The Organization for Economic Co-Operation and Development (OECD)

The OECD is a reliable source for comparative data and analysis on global economic and social matters.

Link: www.data.oecd.org/united-states.htm

Kaggle Datasets

Kaggle hosts hundreds of thousands of high-quality public datasets from several industries to explore, analyze, and share.

Link: www.kaggle.com/datasets

National Centers for Environmental Information (NCEI)

NCEI is part of NOAA’s Office of Oceanic and Atmospheric Research and provides environmental data regarding climate change and global chemical measurements.

Link: www.ncei.noaa.gov

World Bank Open Data

This comprehensive dataset includes indicators such as population size and unemployment rates collected from hundreds of countries worldwide, offering insights into global economic, social, and environmental trends.

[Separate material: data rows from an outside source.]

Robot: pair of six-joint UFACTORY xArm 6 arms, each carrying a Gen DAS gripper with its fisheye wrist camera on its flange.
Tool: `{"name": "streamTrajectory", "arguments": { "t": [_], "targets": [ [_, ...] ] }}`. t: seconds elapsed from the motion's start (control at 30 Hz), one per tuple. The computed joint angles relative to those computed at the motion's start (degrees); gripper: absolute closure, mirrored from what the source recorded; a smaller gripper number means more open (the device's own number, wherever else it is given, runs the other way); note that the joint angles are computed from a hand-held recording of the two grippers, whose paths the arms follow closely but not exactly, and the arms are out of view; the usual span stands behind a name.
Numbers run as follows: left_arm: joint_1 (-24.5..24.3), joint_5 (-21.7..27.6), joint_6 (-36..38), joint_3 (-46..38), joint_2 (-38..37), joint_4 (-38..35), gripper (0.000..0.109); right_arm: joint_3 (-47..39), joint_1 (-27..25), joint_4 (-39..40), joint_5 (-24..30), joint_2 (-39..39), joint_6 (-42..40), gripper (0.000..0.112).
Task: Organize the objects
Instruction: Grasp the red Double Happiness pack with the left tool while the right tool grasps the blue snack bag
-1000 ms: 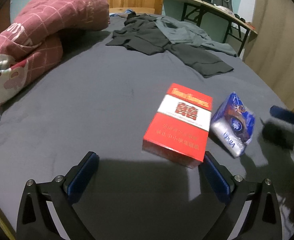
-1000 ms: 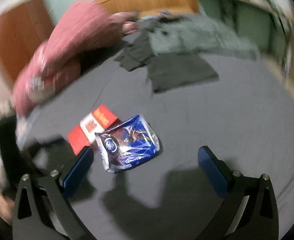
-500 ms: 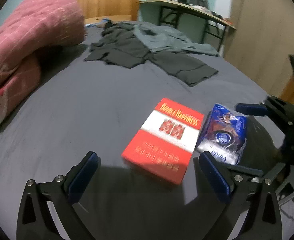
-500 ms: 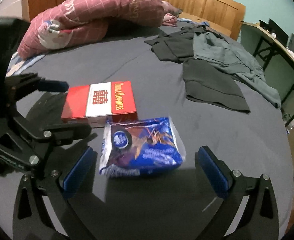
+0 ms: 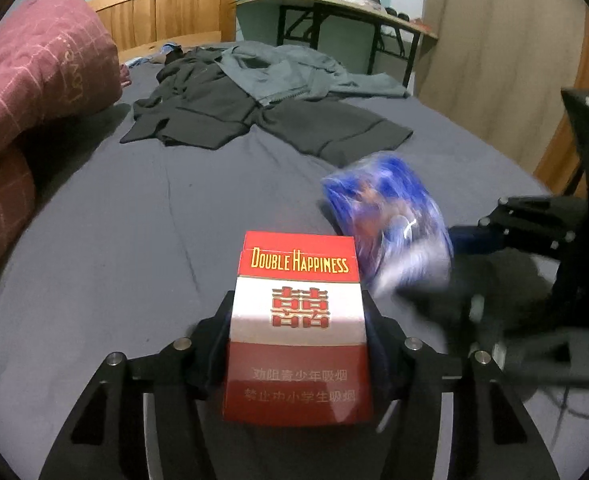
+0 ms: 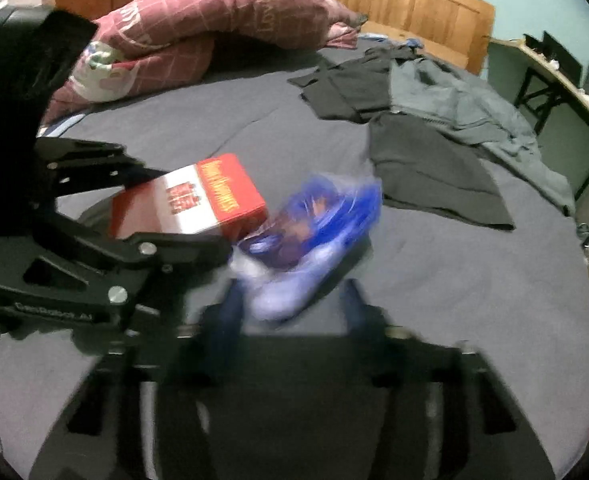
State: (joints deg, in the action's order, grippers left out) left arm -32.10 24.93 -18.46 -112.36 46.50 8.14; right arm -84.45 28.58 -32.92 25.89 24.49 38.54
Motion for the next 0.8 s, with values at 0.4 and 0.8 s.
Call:
{"name": "streamTrajectory", "arguments": {
  "t": [0.4,0.8],
  "targets": [
    [0.5,-2.4,-5.9,6.6,-4.3,3.2,0.053,3.7,-1.5,-3.8,-4.0,-3.7,10.0,0.013],
    [1.6,3.5,-26.5,7.1,-5.6,19.8,0.053,-27.7,1.1,4.7,18.6,16.4,8.8,0.044]
  ]
}}
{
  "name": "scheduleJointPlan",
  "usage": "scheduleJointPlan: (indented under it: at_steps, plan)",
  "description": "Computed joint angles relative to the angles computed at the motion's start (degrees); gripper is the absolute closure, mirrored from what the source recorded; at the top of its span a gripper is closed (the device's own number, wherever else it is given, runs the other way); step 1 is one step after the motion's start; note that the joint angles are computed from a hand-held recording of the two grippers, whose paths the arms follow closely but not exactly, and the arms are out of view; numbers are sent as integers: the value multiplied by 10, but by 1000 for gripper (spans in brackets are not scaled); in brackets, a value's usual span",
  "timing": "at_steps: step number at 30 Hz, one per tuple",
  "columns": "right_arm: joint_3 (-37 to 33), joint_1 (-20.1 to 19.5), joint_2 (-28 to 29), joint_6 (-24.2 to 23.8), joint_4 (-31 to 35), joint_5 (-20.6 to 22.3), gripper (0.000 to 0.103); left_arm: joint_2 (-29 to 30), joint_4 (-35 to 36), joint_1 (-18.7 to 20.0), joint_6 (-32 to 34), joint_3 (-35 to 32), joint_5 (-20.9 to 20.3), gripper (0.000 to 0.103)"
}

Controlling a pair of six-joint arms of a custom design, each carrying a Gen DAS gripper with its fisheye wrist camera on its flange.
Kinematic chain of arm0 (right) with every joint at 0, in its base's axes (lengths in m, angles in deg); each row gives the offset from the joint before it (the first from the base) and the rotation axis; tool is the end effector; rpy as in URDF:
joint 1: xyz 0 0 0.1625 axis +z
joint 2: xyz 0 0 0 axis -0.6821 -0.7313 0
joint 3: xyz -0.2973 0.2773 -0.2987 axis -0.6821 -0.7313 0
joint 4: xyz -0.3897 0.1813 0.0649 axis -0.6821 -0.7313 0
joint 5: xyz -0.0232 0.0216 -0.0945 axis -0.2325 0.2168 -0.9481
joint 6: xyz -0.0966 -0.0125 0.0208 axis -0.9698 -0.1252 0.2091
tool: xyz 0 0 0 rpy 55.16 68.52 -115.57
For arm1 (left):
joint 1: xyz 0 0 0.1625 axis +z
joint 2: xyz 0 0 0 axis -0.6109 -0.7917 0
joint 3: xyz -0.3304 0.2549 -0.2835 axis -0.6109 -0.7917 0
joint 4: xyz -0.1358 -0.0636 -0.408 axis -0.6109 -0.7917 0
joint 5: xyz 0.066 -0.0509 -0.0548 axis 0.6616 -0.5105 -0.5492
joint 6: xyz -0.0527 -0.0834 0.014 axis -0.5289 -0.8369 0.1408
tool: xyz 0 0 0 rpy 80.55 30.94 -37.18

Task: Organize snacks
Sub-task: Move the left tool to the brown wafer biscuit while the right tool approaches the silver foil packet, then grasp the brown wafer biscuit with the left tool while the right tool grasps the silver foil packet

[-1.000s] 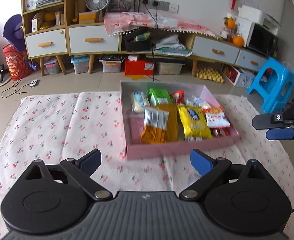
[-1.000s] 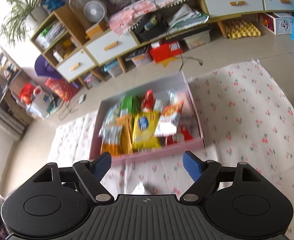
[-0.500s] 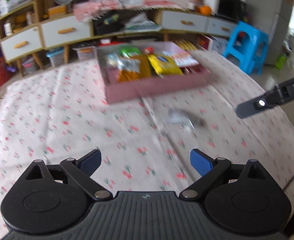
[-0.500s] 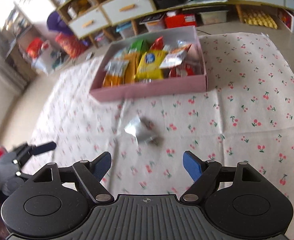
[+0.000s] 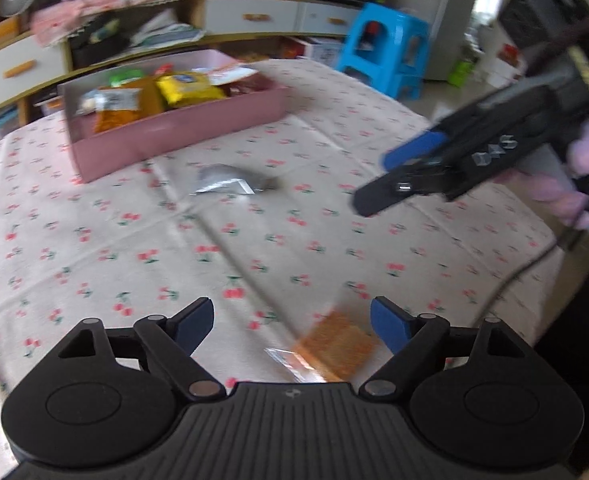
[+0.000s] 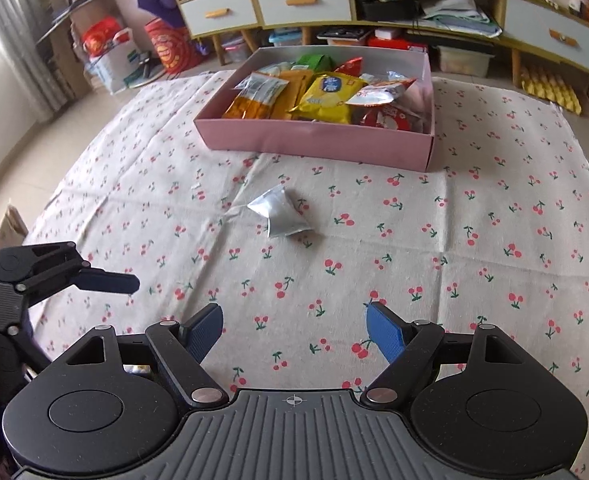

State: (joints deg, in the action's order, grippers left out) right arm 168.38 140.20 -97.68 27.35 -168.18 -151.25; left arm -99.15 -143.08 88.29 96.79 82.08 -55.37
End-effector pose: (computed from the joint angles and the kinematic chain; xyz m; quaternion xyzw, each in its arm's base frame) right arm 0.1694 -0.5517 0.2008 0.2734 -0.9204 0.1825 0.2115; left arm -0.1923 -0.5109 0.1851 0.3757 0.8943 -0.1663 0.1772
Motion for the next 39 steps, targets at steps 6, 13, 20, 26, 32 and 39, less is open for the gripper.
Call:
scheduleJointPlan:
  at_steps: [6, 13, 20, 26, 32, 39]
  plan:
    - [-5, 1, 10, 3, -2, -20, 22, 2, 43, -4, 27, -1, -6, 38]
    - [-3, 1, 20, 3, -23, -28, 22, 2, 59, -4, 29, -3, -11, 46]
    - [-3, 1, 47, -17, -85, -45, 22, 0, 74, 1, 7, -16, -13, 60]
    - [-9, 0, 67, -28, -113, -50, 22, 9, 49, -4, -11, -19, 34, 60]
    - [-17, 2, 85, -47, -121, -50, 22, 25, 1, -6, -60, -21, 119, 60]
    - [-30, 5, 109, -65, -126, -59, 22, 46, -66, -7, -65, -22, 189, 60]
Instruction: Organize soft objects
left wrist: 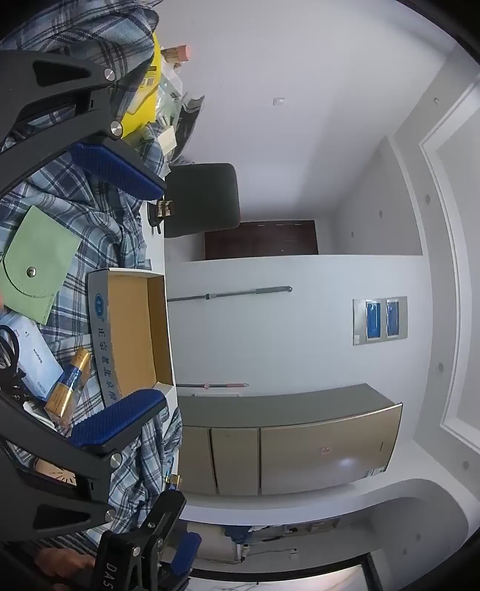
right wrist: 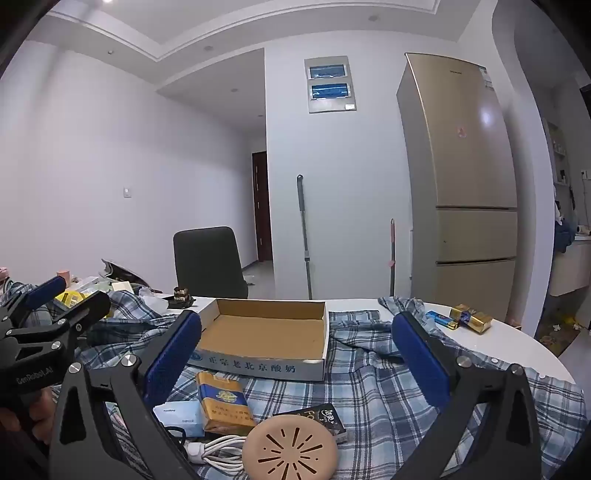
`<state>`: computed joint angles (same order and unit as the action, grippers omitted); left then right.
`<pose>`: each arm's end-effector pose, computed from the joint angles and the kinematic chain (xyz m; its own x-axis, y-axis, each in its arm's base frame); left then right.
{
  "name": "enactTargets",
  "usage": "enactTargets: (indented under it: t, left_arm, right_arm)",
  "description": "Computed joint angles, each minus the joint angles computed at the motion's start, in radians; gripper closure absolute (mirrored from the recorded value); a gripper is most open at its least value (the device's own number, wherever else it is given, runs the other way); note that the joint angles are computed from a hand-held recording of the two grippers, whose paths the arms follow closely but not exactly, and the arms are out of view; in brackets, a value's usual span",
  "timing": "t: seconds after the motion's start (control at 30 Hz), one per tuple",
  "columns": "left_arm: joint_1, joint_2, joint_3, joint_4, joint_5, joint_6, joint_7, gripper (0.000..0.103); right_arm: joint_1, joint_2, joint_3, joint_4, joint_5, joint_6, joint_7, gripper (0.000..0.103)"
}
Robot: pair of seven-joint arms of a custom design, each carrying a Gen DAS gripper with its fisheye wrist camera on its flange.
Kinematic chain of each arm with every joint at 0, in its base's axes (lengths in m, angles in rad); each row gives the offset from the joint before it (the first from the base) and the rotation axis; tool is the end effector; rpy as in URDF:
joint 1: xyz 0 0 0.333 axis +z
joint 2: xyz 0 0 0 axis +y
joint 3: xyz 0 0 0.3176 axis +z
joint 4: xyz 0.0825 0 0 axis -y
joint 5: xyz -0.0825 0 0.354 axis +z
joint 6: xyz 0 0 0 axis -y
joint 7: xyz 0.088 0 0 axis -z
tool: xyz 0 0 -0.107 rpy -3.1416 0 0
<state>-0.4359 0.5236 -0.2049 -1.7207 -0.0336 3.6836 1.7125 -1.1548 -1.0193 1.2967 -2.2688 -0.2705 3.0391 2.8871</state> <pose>0.5631 -0.3720 0.4885 -0.5734 -0.8192 -0.0123 -0.0942 0.0808 -0.9923 0.4631 0.2581 0.5124 -0.4067 -0.9124 -0.0472 -0.1558 0.1202 -0.9804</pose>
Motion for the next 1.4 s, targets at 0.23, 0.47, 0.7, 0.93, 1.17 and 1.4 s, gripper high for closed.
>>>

Link: www.data.worldbank.org

Summary: Validity of Data

  • Ensure data validity before proceeding to analysis
  • Check source credibility by evaluating authorship and publication date
  • Examine methodology, including sample size and data collection methods
  • Assess objectivity by identifying potential biases and conflicts of interest
  • Verify data accuracy through consistency checks and error rate evaluation
  • Confirm relevance of data to the research question and its contextual presentation

By following this checklist, you can ensure the quality and reliability of your data, leading to more accurate and meaningful analyses.